Figure 5. Mechanisms Through Which Cardiovascular Risk Factors Mediate Atherogenesis and Available Pharmacological Tools for Targeting Crucial Pathogenic Factors.
Cardiovascular risk factors promote oxidative stress by stimulation of various pro-oxidant enzyme systems, tipping the redox balance in favor of oxidation, with O2− as the key mediator. Hypertension activates NADPH oxidase via angiotensin II (ATII) and angiotensin 1 receptor (AT1R) signaling. The main ROS sources in states of hypercholesterolemia are NADPH oxidase and xanthine oxidase (activated by oxidized low-density lipoprotein), and the hypercholesterolemia-mediated up-regulation of AT1R. Hyperglycemia, as seen in diabetes, associates primarily with mitochondrial ROS production, which can secondarily activate NADPH oxidase. Compounds contained in cigarette smoke activate NADPH oxidase, which mediates mitochondrial dysfunction and thus ROS production. Aging is associated with increased mitochondrial dysfunction and reduced eNOS activity. Superoxide from all sources can inactivate vasoprotective NO by its reaction to ONOO−, which, in turn, mediates uncoupling of eNOS-mediated oxygen reduction and NO− production by oxidation of the essential cofactor tetrahydrobiopterin (BH4).

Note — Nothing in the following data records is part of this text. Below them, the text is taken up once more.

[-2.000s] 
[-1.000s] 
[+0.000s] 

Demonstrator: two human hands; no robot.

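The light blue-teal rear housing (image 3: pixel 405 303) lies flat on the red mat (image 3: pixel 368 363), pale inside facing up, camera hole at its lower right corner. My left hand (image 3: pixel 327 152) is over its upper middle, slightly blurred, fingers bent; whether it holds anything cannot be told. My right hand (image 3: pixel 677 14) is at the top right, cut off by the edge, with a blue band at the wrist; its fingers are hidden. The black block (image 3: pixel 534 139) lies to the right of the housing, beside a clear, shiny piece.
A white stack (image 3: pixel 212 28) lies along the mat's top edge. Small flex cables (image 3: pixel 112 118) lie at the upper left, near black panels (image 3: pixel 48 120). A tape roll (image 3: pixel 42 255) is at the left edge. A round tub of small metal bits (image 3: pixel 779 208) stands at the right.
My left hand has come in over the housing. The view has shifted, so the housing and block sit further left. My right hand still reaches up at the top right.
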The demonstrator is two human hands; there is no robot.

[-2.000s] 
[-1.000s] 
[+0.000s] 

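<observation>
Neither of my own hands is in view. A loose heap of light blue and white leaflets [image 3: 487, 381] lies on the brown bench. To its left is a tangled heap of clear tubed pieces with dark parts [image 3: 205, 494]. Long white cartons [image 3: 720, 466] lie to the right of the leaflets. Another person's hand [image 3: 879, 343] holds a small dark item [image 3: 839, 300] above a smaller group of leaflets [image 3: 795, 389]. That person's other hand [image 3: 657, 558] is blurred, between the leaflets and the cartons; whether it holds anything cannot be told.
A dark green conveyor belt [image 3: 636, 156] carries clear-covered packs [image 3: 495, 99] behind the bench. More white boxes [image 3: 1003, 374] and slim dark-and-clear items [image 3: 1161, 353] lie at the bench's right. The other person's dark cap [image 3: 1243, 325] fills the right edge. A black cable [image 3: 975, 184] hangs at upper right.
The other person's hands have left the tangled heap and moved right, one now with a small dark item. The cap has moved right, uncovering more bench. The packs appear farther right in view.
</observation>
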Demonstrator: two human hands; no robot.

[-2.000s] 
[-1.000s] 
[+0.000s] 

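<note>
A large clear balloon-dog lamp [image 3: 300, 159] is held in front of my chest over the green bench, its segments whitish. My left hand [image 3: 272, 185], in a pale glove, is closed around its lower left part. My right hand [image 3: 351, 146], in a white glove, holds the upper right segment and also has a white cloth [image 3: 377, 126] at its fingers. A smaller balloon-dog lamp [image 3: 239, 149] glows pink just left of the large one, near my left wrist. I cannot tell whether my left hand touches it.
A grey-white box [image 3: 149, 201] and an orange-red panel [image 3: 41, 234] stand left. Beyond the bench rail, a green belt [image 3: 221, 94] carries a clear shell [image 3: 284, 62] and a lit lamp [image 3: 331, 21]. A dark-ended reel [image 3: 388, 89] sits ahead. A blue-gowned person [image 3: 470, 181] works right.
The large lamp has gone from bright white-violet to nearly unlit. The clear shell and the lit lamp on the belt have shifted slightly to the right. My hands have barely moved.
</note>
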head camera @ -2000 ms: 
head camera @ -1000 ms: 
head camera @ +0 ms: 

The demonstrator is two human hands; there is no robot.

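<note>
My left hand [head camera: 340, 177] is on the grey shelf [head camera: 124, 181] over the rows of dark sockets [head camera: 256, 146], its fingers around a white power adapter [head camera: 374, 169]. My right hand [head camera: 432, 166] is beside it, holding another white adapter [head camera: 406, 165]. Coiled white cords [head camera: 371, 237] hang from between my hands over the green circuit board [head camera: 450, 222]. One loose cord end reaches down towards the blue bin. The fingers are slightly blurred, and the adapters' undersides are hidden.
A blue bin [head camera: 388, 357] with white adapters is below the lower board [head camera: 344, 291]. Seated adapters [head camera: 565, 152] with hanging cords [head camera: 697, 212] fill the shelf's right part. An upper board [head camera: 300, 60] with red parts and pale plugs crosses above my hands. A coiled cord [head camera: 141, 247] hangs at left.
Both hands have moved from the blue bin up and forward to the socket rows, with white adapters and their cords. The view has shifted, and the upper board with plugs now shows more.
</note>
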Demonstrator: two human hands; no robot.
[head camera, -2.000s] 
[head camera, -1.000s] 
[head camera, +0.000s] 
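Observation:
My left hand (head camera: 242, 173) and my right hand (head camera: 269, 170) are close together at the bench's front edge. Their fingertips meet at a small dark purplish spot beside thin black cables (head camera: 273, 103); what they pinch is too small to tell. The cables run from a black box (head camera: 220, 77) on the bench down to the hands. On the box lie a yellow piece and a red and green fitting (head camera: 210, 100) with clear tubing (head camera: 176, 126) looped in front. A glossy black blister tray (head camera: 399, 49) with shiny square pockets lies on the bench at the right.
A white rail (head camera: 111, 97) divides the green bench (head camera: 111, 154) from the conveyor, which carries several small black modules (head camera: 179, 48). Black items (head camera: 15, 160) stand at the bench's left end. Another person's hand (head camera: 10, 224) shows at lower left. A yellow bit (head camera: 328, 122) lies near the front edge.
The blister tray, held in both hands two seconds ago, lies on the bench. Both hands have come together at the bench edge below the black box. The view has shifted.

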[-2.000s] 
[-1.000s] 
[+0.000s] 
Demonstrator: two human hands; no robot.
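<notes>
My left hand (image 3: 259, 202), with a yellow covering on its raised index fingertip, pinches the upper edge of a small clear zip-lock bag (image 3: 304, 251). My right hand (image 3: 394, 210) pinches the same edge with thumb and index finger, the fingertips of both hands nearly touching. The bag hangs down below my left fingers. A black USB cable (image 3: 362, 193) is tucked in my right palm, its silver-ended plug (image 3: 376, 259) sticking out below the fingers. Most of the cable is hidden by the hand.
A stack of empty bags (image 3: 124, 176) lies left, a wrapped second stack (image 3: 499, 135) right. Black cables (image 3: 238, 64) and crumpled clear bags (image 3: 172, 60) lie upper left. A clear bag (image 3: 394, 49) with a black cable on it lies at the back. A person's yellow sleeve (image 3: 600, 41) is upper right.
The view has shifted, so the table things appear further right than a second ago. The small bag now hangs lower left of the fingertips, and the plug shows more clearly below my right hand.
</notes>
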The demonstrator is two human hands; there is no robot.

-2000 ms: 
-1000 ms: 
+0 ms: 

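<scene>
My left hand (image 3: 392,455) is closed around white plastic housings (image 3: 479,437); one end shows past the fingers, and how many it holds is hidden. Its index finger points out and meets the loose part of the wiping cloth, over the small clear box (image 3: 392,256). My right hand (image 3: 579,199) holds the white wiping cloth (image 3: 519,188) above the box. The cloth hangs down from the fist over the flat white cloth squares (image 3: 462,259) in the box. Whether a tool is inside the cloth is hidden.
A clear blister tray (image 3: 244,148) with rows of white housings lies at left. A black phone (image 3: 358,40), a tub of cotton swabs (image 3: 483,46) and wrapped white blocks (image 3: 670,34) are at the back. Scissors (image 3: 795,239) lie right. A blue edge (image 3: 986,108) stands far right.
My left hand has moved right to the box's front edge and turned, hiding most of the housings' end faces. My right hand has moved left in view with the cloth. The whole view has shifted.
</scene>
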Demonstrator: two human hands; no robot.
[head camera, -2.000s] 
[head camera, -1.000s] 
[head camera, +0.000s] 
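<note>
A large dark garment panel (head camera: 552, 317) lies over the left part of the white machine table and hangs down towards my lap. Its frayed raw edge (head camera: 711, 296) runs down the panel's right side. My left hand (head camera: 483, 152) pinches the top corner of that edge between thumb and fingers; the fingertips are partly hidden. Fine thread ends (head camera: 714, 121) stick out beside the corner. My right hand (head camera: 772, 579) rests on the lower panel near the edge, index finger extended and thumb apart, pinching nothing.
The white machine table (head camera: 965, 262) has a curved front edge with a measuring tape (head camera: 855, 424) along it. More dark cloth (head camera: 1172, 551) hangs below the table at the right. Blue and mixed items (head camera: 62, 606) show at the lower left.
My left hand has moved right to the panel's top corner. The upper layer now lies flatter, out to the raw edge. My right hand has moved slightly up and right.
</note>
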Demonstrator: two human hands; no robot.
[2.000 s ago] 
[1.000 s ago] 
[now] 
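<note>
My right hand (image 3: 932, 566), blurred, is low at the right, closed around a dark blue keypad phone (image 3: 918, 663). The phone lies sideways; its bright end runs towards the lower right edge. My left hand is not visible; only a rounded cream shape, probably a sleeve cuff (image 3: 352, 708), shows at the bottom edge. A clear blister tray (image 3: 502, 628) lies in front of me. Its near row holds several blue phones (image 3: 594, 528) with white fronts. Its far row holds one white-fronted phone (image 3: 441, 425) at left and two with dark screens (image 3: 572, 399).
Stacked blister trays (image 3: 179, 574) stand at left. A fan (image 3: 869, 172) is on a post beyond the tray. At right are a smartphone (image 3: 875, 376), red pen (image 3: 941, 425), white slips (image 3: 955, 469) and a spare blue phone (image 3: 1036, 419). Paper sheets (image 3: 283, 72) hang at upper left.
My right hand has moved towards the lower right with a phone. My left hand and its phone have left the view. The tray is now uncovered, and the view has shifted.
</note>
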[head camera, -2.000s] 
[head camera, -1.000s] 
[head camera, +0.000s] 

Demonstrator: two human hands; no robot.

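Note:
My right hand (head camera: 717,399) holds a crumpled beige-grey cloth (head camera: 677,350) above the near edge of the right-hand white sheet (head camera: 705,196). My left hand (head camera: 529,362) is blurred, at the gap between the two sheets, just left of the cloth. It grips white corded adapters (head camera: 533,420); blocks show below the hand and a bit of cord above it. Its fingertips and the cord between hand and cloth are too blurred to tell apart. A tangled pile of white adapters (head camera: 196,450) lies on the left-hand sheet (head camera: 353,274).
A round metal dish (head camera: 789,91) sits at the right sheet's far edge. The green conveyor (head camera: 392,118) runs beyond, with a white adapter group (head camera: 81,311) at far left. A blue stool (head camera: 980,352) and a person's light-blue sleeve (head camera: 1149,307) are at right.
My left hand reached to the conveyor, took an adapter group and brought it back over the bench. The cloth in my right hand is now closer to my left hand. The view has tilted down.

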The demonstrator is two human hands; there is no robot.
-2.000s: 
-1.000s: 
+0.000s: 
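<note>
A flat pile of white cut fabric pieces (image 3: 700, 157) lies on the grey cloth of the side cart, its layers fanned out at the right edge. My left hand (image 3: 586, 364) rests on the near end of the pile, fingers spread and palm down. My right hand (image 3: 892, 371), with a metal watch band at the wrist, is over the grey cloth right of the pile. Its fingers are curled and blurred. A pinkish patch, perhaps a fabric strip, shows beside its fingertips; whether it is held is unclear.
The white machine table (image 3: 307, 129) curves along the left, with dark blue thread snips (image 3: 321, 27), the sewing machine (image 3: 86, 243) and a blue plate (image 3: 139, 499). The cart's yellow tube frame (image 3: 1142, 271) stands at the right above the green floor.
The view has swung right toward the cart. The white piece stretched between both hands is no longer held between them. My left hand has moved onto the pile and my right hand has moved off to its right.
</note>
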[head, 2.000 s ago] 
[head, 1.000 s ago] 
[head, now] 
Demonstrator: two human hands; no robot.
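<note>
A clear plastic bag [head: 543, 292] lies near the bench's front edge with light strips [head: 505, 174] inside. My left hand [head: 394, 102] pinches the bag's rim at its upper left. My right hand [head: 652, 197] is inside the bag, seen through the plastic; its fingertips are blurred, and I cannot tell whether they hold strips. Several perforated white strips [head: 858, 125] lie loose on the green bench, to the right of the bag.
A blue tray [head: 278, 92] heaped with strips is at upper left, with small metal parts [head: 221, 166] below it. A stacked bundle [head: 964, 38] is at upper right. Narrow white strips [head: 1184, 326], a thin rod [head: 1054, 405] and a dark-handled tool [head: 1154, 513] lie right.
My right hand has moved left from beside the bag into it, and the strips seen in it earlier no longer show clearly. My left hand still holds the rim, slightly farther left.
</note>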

The enzymes dihydrofolate reductase (DHFR) and GTPCH1 counteract eNOS uncoupling by replenishing BH4 levels via regeneration and de novo synthesis, respectively. ATII decreases BH4 levels, not only by activating NADPH oxidase, but also by down-regulation of DHFR. NADPH oxidase has been seen to be inhibited by angiotensin-converting enzyme inhibitors (ACEIs), ATII receptor type 1 blockers (ARBs), 3-hydroxy-3-methylglutaryl-coenzyme A reductase inhibitors (statins), the β-blocker nebivolol, the plant-derived polyphenol resveratrol, and the organic nitrate pentaerithrityl tetranitrate (PETN). The same compounds inhibit eNOS uncoupling by activating GTPCH1 and DHFR. Mitochondrial O2− generation is decreased by ARBs, MitoQ and resveratrol. Other abbreviations as in Figures 1 and 3.